5. DATA COMMUNICATION
   5.1 Your data may be communicated for the purposes referred to in art. 2.1 to supervisory bodies, Judicial authorities, to insurance companies for the provision of insurance services, as well as to those subjects to whom the communication is mandatory by law for the accomplishment of the aforementioned purposes. These subjects will keep the data in their capacity as independent data controllers.
   5.2 Your information will not be disseminated.
6. DATA TRANSFER
   Your personal data will be stored on servers located within the European Union. In any case, it is understood that the Owner, where necessary, will have the right to move the servers even outside the EU. Then, the Data Controller ensures from now on that the transfer of non-EU data will take place in compliance with the applicable legal provisions, subject to the stipulation of the standard contractual clauses envisaged by the European Commission.
7. NATURE OF THE PROVISION OF DATA AND CONSEQUENCES OF THE REFUSAL TO ANSWER
   7.1 The provision of data for the purposes referred to in art. 2.1 is required. In their absence, we will not be able to guarantee the execution of the purchase contract.
   7.2 The provision of data for the purposes referred to in art. 2.2 however, it is optional.

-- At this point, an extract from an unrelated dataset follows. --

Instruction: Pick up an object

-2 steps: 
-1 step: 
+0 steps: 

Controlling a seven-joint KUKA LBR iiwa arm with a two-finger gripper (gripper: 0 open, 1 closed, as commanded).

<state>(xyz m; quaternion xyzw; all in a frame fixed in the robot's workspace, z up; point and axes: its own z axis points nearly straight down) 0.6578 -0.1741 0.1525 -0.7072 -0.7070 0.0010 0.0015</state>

You can therefore decide not to provide any data or to subsequently deny the possibility of processing data already provided: then, will not be able to receive newsletters, commercial communications and advertising material concerning the products offered by the Owner.
8. RIGHTS OF THE INTERESTED PARTY
   8.1 In your capacity as an interested party, you have the rights referred to in art. 15 GDPR.
   8.2 Where applicable, he also has the rights pursuant to articles. 16-21 GDPR (Rights of rectification, right to be forgotten, right to restriction of processing, right to data portability, right of opposition), as well as the right to complain to the Guarantor Authority.
9. METHOD OF EXERCISING RIGHTS
   You may at any time exercise the rights referred to in the previous point 8 sending:
   An email to info@hotelcavallobianco.com.
10. OWNER OF THE TREATMENT AND CONTACT DETAILS
    The data controller is the company Hotel Bar Ristorante Cavallo Bianco with registered office in Corso della Vittoria, 6 B, 28100, Novara (NO), Italy, item IVA IT01561460039. The updated list of data processors and persons in charge of processing is kept at the registered office of the Data Controller.